Data below:
=== Section Start ===

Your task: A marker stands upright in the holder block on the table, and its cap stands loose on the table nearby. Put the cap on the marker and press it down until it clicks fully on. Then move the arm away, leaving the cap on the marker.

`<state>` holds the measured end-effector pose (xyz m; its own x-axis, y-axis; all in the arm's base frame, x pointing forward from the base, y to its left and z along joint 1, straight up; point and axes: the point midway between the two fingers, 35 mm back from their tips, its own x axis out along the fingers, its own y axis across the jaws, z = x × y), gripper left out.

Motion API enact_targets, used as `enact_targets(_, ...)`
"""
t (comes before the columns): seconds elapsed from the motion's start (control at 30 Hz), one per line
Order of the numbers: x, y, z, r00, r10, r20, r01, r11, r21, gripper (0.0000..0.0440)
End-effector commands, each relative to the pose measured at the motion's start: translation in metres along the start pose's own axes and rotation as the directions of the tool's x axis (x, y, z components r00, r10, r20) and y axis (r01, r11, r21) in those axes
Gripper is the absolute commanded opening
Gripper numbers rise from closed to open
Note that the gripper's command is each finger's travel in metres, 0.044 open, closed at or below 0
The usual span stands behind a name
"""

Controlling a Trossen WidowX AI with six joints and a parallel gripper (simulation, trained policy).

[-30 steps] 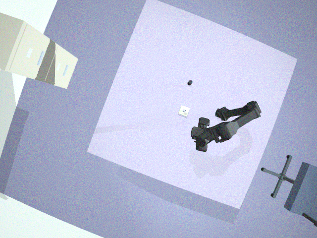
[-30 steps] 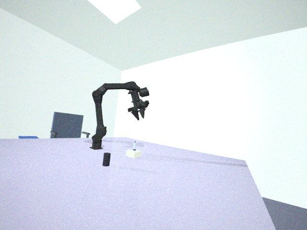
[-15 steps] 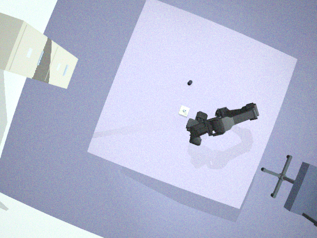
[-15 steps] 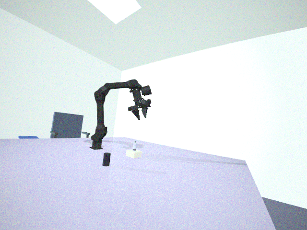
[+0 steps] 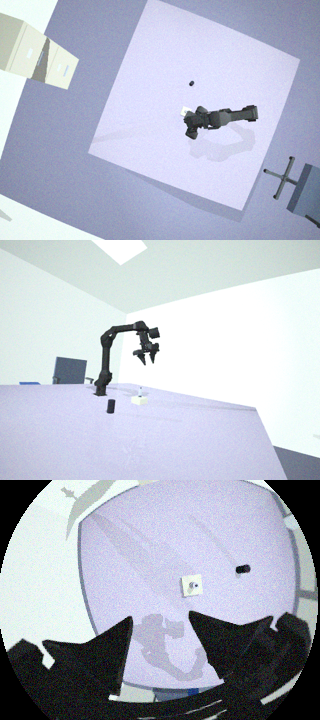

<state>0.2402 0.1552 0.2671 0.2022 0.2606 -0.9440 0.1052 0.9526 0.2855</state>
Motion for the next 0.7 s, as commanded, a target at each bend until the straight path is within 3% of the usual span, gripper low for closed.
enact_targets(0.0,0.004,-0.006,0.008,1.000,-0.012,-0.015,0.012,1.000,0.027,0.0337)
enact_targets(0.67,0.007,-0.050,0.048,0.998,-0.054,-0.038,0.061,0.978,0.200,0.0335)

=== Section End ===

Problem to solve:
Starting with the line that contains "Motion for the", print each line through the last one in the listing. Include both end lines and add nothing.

Completed task:
Motion for the next 0.7 s, as commanded, a target at each bend until the straight path is within 3% of the usual span, gripper low for closed.
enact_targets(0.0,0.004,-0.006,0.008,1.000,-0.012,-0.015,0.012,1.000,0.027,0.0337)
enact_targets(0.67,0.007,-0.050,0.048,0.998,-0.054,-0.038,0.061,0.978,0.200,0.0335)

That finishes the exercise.